→ **PROVIDED MATERIAL**:
<<<<
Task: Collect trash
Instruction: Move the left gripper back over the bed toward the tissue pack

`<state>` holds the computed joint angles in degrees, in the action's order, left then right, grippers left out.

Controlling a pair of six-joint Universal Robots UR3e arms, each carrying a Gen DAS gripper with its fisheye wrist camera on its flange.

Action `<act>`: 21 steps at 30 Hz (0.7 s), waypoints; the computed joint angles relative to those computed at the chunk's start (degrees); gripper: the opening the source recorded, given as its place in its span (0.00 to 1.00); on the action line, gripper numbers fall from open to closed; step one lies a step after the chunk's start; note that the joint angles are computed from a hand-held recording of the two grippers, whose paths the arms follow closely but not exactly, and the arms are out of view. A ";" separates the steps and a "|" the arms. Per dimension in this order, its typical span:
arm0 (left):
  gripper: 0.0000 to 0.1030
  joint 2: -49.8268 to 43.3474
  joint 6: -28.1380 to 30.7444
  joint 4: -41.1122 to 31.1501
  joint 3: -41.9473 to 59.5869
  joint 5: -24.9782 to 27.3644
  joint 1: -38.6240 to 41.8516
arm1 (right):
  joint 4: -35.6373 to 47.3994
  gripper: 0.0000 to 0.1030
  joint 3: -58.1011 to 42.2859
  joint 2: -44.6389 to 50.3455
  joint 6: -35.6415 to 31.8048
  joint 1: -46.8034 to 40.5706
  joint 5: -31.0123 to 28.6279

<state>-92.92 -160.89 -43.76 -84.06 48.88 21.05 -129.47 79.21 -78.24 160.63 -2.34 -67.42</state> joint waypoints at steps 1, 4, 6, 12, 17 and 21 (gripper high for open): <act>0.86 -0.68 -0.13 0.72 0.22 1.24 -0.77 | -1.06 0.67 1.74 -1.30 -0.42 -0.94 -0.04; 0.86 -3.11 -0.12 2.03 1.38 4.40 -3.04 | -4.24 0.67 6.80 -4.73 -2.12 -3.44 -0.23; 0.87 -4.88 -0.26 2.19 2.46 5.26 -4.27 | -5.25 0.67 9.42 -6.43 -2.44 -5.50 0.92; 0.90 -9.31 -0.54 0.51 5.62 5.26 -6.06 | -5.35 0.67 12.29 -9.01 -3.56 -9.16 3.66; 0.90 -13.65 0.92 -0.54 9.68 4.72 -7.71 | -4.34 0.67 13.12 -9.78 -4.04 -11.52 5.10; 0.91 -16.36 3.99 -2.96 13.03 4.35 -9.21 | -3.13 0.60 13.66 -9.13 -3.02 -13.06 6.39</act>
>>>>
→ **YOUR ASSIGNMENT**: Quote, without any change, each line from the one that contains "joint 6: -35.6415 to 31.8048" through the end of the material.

→ **RESULT FOR THIS EXERCISE**:
  joint 6: -35.6415 to 31.8048
  joint 1: -46.8034 to 40.5706
  joint 5: -31.0123 to 28.6279

<state>-92.92 -160.89 -43.76 -84.06 48.88 21.05 -129.47 79.21 -78.24 160.63 -2.34 -67.42</state> joint waypoints at steps 1, 4, 6, 12, 17 and 21 (gripper high for open): <act>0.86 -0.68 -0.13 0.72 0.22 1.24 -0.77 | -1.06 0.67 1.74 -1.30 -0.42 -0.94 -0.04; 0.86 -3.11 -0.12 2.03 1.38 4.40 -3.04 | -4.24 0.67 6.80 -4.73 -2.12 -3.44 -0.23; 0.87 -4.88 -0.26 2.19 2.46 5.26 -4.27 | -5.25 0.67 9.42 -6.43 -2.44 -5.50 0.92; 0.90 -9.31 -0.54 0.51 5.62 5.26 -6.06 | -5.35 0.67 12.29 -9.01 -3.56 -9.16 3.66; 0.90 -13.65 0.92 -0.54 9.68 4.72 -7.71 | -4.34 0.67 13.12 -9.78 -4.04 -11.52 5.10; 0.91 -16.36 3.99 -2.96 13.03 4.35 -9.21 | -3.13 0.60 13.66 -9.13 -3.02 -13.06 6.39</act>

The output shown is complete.